Data items:
★ ★ ★

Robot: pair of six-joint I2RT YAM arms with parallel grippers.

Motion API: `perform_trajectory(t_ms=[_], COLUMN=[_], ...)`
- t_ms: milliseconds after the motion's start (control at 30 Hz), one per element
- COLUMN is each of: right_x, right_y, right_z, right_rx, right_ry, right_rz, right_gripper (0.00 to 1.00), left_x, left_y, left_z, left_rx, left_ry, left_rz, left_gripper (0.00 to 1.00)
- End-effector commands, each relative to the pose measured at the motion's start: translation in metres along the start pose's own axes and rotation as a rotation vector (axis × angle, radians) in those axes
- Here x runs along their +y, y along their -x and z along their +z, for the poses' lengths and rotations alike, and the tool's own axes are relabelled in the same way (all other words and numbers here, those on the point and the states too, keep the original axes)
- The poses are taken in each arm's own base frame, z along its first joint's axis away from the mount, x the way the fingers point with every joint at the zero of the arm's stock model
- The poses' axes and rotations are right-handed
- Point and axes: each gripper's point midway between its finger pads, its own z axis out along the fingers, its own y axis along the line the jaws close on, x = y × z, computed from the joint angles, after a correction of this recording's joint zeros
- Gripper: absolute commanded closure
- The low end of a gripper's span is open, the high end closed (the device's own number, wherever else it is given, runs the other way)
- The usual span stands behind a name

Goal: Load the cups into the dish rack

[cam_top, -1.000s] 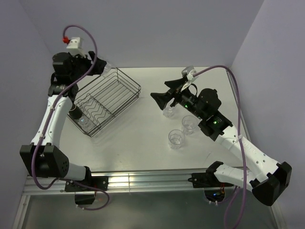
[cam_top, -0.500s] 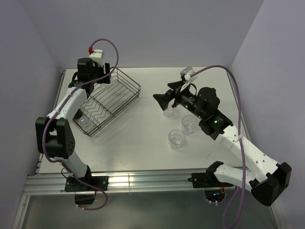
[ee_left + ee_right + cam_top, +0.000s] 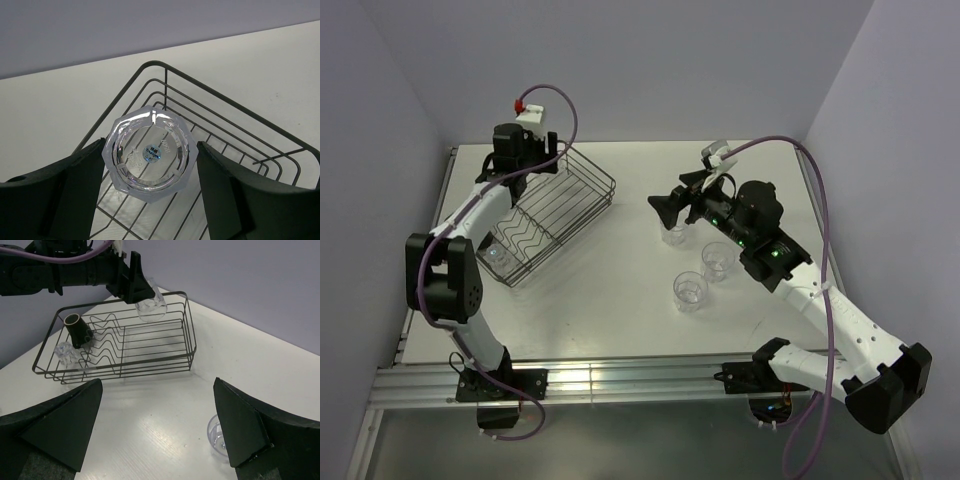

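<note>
My left gripper (image 3: pixel 546 162) hangs over the far corner of the black wire dish rack (image 3: pixel 611 187), shut on a clear ribbed cup (image 3: pixel 147 152) whose base with a round sticker faces the left wrist camera. From the right wrist the same cup (image 3: pixel 151 307) shows just above the rack's rim (image 3: pixel 188 315). At the rack's near end stand a dark brown mug (image 3: pixel 77 330) and a clear cup (image 3: pixel 64 352). My right gripper (image 3: pixel 672 205) is open above the table, over one cup (image 3: pixel 673 236). Two further cups (image 3: pixel 720 260) (image 3: pixel 689 290) stand on the table.
The white table (image 3: pixel 610 290) is walled by pale lavender panels at the back and both sides. In the right wrist view a cup (image 3: pixel 216 436) is partly hidden behind my right finger. An aluminium rail (image 3: pixel 620 380) runs along the near edge.
My left arm swung from the rack's rear left to above its far corner, carrying the clear cup. My right gripper drifted slightly right and stayed open.
</note>
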Motion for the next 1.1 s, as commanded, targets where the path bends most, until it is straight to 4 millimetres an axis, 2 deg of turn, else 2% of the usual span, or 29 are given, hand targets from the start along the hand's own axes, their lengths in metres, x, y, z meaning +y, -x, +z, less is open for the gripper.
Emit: perform_trajectory(t_ms=[0,467,1067], right_x=[-0.002,-0.007,-0.010], right_y=[0.021,0.017,0.013], right_z=[-0.005,-0.004,-0.001], right_rx=[-0.052,-0.046,-0.040], right_ry=[-0.006,-0.011,-0.012], right_rz=[-0.020,-0.012,-0.003], right_gripper=[0.00,0.00,0.00], left_x=[-0.005,-0.010,-0.011], left_y=[0.023,-0.001,-0.015], left_z=[0.010,0.039,0.062], left_rx=[-0.096,-0.043,-0.011], left_ry=[0.002,0.003,0.001], left_rz=[0.003,0.006,0.008], left_gripper=[1.00,1.00,0.99])
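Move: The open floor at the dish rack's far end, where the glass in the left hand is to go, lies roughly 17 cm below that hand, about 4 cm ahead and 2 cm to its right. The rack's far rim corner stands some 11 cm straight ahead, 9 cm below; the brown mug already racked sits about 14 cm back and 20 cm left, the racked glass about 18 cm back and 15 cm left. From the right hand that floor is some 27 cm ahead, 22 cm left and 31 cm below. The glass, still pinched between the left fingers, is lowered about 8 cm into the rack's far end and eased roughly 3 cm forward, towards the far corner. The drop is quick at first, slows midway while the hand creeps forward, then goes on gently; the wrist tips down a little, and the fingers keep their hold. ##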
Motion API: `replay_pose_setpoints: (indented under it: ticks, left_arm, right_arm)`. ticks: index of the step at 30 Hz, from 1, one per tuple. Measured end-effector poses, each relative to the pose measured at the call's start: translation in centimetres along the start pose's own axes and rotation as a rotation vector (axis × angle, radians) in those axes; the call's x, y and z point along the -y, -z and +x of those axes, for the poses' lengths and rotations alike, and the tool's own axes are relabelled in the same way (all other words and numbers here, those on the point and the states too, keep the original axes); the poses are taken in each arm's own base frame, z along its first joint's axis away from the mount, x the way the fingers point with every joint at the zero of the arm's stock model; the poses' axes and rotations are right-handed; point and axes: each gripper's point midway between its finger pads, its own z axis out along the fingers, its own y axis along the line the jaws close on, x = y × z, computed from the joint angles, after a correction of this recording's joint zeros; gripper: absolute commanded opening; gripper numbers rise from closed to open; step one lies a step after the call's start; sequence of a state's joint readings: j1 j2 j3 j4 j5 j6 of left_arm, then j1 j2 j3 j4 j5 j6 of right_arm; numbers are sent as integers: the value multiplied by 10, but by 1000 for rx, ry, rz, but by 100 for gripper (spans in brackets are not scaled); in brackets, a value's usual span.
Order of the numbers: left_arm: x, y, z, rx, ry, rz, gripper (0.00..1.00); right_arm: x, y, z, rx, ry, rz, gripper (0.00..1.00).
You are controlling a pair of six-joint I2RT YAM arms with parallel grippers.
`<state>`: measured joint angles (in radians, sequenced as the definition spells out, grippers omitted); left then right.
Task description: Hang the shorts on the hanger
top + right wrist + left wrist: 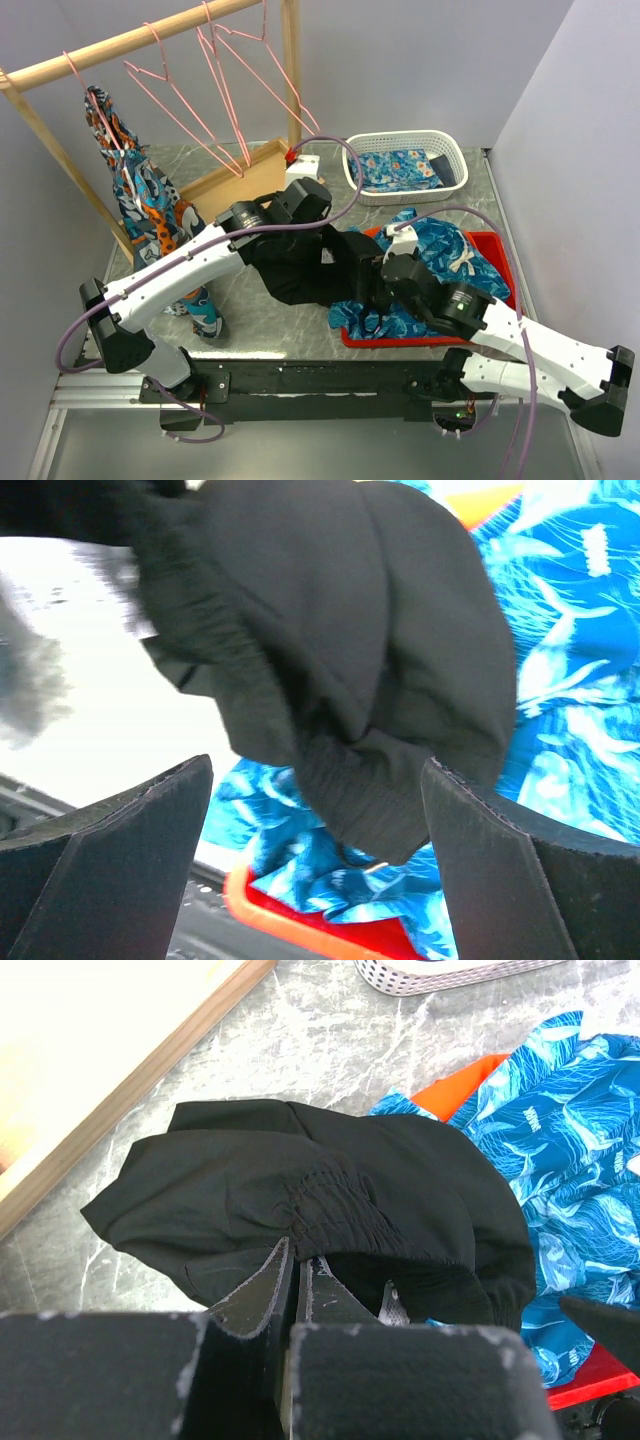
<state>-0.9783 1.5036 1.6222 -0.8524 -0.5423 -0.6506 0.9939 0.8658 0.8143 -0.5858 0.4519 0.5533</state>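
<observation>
The black shorts [300, 270] lie bunched at the table's middle, partly over the red tray [500, 262]. My left gripper [298, 1256] is shut on the shorts' [330, 1180] gathered waistband, and a small pale label [395, 1305] shows just inside. From above, the left gripper [298, 235] sits at the shorts' far edge. My right gripper [318, 766] is open, with a hanging fold of the shorts [350, 650] between its fingers, touching neither. It reaches in from the right [368, 272]. Several pink wire hangers [190, 100] hang on the wooden rack [130, 42].
A blue patterned cloth [450, 250] fills the red tray. A white basket [405, 165] with more blue cloth stands at the back right. An orange-and-blue garment [140, 195] hangs at the rack's left. A wooden board [100, 1070] lies behind the shorts.
</observation>
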Motion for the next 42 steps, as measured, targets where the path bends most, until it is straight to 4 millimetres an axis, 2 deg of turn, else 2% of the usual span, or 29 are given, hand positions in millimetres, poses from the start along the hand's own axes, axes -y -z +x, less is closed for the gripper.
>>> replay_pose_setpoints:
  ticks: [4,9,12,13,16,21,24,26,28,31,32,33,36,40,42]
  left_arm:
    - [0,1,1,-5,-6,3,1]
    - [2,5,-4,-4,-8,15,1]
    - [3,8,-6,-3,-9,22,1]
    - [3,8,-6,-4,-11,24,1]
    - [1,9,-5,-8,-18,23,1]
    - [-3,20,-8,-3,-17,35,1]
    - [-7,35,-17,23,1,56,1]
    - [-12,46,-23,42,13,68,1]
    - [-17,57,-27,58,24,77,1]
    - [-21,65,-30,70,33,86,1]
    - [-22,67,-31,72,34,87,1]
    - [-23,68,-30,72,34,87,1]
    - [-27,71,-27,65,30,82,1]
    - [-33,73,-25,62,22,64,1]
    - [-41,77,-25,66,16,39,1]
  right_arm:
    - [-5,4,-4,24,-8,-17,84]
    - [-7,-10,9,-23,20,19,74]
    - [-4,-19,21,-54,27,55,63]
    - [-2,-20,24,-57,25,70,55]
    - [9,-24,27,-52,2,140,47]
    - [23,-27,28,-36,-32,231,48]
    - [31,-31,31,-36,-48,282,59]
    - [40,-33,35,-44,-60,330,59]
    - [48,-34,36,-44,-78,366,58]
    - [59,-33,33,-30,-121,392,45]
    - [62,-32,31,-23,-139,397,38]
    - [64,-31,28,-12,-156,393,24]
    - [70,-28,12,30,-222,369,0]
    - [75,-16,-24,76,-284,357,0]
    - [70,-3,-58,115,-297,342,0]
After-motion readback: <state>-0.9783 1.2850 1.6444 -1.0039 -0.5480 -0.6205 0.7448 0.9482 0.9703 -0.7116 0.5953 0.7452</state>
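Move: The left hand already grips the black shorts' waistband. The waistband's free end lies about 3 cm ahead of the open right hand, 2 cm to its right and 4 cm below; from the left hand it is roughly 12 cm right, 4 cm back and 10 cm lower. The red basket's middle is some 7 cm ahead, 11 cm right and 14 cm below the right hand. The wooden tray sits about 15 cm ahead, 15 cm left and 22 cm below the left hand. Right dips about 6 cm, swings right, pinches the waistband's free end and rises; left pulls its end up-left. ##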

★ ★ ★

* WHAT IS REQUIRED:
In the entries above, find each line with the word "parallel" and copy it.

* RESULT BELOW:
Robot: pair of six-joint I2RT YAM arms with parallel grippers.
You are controlling a pair of six-joint I2RT YAM arms with parallel grippers.

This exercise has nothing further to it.